Is there anyway to tune to that missing digital channel without rescanning with the antenna pointing to its location? Is his only option to get a multi-directional antenna?

(I don't believe this TV has a way to "add" channels which might try to scan for subs. It only has a way to "skip" channels that shows the analog and digital ones it has already mapped.)


----------



## gfrang

You can try to scan it over.my tv lets you to add channels
the problem might be that the sub might not be live. Digital channels are still in transistion
and go on and off reg.


----------



## rynning

Thanks, but if the digital channel is working and can only be successfully scanned when the antenna is pointed to it, is there a way to tune to it without re-scanning for all channels?

In other words, can I get this TV to tune to a digital channel without scanning for all digital channels?


----------



## scooper

Depends on the TV. Some TVs/tuners will let you add a channel manually. In order for this to work, you need to know the ACTUAL on-air channel the digital station is on. After you do the scan for the majority, rotate the antenna to receive the strays and manually add them.

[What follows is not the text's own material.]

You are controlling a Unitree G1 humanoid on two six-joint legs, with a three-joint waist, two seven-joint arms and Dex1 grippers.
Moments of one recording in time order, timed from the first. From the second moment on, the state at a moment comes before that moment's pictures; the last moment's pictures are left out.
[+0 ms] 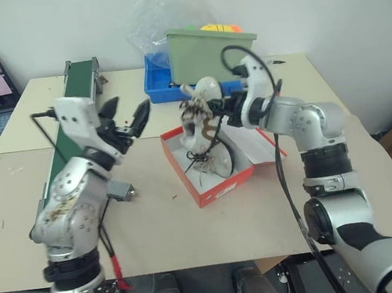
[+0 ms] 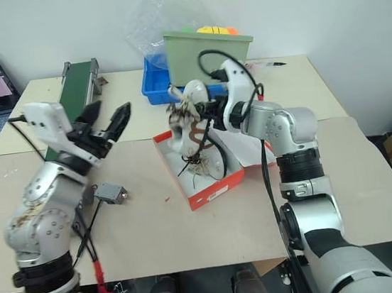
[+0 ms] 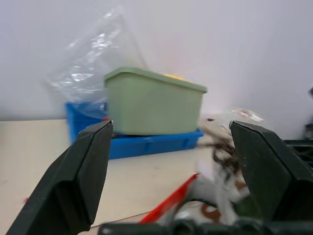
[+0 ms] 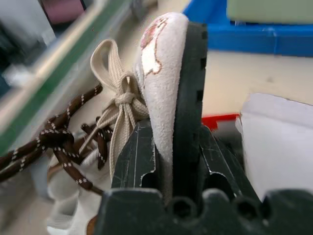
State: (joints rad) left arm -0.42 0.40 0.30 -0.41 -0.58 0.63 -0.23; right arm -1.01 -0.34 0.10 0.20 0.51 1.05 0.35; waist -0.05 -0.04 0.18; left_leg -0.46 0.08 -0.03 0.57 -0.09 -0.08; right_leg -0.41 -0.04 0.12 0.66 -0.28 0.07
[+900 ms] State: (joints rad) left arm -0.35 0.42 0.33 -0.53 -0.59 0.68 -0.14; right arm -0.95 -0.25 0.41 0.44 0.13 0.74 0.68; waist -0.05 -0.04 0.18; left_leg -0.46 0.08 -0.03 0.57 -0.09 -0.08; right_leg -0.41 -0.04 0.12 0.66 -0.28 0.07
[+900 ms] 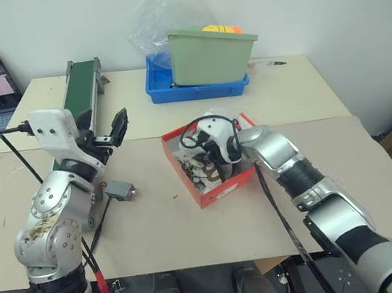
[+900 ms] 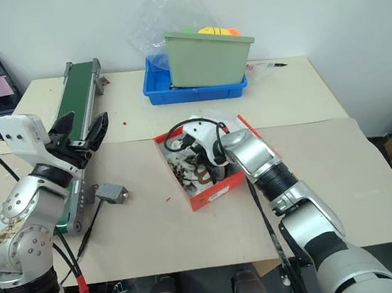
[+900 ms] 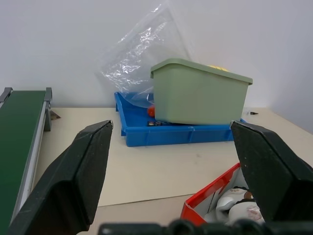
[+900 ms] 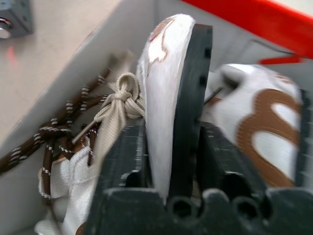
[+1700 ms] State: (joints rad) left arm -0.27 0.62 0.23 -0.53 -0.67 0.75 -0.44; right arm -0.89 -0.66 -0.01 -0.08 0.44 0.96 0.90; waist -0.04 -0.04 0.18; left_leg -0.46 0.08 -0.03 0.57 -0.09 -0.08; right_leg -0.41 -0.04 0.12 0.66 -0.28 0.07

www.antennaweb.org should be able to give you an idea of the info required.


----------



## gfrang

Yea i look deep in the instruction manual to see if there is a way to add channels.
on my sony it has a add channels. I would contact the manufacture also


----------



## gfrang

I just thought of one other thing you can try. Maybe if you turn the antenna in between the two locations it might scan all channels in, if you look at the signal meter you might find a spot were it will work


----------



## rynning

Thanks, but are you sure your Sony can add digital channels manually? If you ask it to add (for example) 6.1, it wouldn't know what frequency that is actually mapped to and how.


----------



## gfrang

rynning said:


> Thanks, but are you sure your Sony can add digital channels manually? If you ask it to add (for example) 6.1, it wouldn't know what frequency that is actually mapped to and how.


No i cant add channels manually buy i can do a add scan, what a add scan will do is instead of erasing what you prev. scaned it will add to it. The reason you cant type in channels in whit out scaning them in is they are in a virtual channel when you scan then in it finds the freq. and recovers channel info. if you cant find a add scan then i would play whit the rotor and find a spot where it might find all channels you need .
after that if it works and say you want to tune to say ch6 you will have to turn the antenna to that location to get that channel
when you look for scan types in menu it might say (add channels)or (serch for channels) the first scan you should do.


----------



## rynning

Thanks. I'll look more closely, but I doubt this low-end set has the ability to "add-scan"...


----------



## scooper

Like I said - you need to find out the "real" channel the digital station is broadcasting on for the manual add to work. My cheap Olevia will let me manually add channels (both analog AND digital) this way. After you find the channel , the digital should use it's virtual channel.


----------